I have a table that specifies exactly what date and time each employee was in a particular office.
EmployeeTable
looks like this:
id | EmployeeID | DateP | TimeP |
---|---|---|---|
1 | 11111 | 1397/01/02 | 01:30 |
2 | 11111 | 1398/05/09 | 05:30 |
3 | 11111 | 1398/06/07 | 05:10 |
4 | 22222 | 1398/08/09 | 06:12 |
5 | 22222 | 1399/02/01 | 07:15 |
6 | 11111 | 1399/07/02 | 08:51 |
7 | 11111 | 1399/08/06 | 12:20 |
8 | 33333 | 1399/09/04 | 20:01 |
9 | 33333 | 1399/12/08 | 22:05 |
10 | 33333 | 1400/01/01 | 23:11 |
11 | 33333 | 1400/02/05 | 14:10 |
12 | 22222 | 1400/04/05 | 16:25 |
I want exactly select Min and Max date and time for each Employee when present in a office:
id | EmployeeID | MinDateP | TimeMinDateP | MaxDateP | TimeMaxDateP |
---|---|---|---|---|---|
1 | 11111 | 1397/01/02 | 01:30 | 1398/06/07 | 05:10 |
2 | 22222 | 1398/08/09 | 06:12 | 1399/02/01 | 07:15 |
3 | 11111 | 1399/07/02 | 08:51 | 1399/08/06 | 12:20 |
4 | 33333 | 1399/09/04 | 20:01 | 1400/02/05 | 14:10 |
5 | 22222 | 1400/04/05 | 16:25 | 1400/04/05 | 16:25 |
My SQL code is:
with tab1 as ( select * from EmployeeTable ), tab2 as ( select t1.*, case when lag(t1.EmployeeID) over(order by t1.id) is null then 1 when lag(t1.EmployeeID) over(order by t1.id) = t1.EmployeeID then 0 else 1 end lg from tab1 t1 ) , tab3 as ( select t1.*, sum(t1.lg) over(order by t1.id) grp from tab2 t1 ) select t1.EmployeeID, min(t1.DateP) as min, TimeP, max(t1.DateP)as max, TimeP from tab3 t1 group by t1.EmployeeID, t1.grp
But above codes has error. Can every body help me?
Advertisement
Answer
This is a gaps and islands problem.

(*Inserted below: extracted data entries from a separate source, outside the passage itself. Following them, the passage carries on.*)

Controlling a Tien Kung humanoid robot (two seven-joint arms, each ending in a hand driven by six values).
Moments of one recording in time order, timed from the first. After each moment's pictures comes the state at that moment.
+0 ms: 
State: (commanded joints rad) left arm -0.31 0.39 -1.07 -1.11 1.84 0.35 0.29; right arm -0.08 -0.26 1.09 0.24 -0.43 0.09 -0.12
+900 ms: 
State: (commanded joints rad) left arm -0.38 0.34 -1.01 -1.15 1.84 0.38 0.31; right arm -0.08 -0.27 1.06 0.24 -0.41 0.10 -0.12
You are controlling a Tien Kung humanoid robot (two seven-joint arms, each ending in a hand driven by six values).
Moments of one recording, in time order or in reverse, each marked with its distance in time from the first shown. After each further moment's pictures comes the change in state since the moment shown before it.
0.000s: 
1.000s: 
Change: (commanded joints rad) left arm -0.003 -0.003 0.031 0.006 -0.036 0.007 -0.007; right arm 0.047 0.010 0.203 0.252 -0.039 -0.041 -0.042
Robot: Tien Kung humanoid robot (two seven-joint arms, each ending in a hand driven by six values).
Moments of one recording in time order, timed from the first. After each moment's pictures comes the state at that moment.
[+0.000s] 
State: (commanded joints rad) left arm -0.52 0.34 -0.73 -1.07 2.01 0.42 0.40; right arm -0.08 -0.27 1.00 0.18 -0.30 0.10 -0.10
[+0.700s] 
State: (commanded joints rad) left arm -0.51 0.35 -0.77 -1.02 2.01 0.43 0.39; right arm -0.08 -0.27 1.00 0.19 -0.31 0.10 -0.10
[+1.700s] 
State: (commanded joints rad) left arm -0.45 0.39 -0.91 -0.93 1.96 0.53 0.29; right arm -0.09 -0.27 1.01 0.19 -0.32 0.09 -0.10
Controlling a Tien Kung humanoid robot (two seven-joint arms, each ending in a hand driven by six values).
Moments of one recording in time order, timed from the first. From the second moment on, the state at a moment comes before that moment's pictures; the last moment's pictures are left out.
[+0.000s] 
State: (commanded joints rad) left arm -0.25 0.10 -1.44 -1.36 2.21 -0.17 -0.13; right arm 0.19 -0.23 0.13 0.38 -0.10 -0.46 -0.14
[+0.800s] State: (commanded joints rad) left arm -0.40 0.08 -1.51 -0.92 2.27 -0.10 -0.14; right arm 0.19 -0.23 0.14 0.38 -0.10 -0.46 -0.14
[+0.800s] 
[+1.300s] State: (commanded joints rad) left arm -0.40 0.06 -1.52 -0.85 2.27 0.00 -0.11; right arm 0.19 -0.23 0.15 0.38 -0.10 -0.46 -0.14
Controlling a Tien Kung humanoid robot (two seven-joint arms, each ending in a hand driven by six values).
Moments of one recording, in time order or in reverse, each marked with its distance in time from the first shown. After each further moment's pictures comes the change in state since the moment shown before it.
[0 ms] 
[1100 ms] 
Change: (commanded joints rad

One approach to solve this uses the difference in row numbers method:
WITH cte AS ( SELECT *, ROW_NUMBER() OVER (ORDER BY DateP, TimeP) rn1, ROW_NUMBER() OVER (PARTITION BY EmployeeID ORDER BY DateP, TimeP) rn2 FROM EmployeeTable ), cte2 AS ( SELECT *, ROW_NUMBER() OVER (PARTITION BY EmployeeID, rn1 - rn2 ORDER BY DateP, TimeP) rn_first, ROW_NUMBER() OVER (PARTITION BY EmployeeID, rn1 - rn2 ORDER BY DateP DESC, TimeP DESC) rn_last FROM cte ) SELECT EmployeeID, MAX(CASE WHEN rn_first = 1 THEN DateP END) AS MinDateP, MAX(CASE WHEN rn_first = 1 THEN TimeP END) AS TimeMinDateP, MAX(CASE WHEN rn_last = 1 THEN DateP END) AS MaxDateP, MAX(CASE WHEN rn_last = 1 THEN TimeP END ) AS TimeMaxDateP FROM cte2 GROUP BY EmployeeID, rn1 - rn2 ORDER BY MIN(DateP), MIN(TimeP);
Note that the logic in the second CTE would be totally unnecessary if you were using a single datetime column to represent the date and time. It is usually not beneficial to separate date and time as you are currently doing.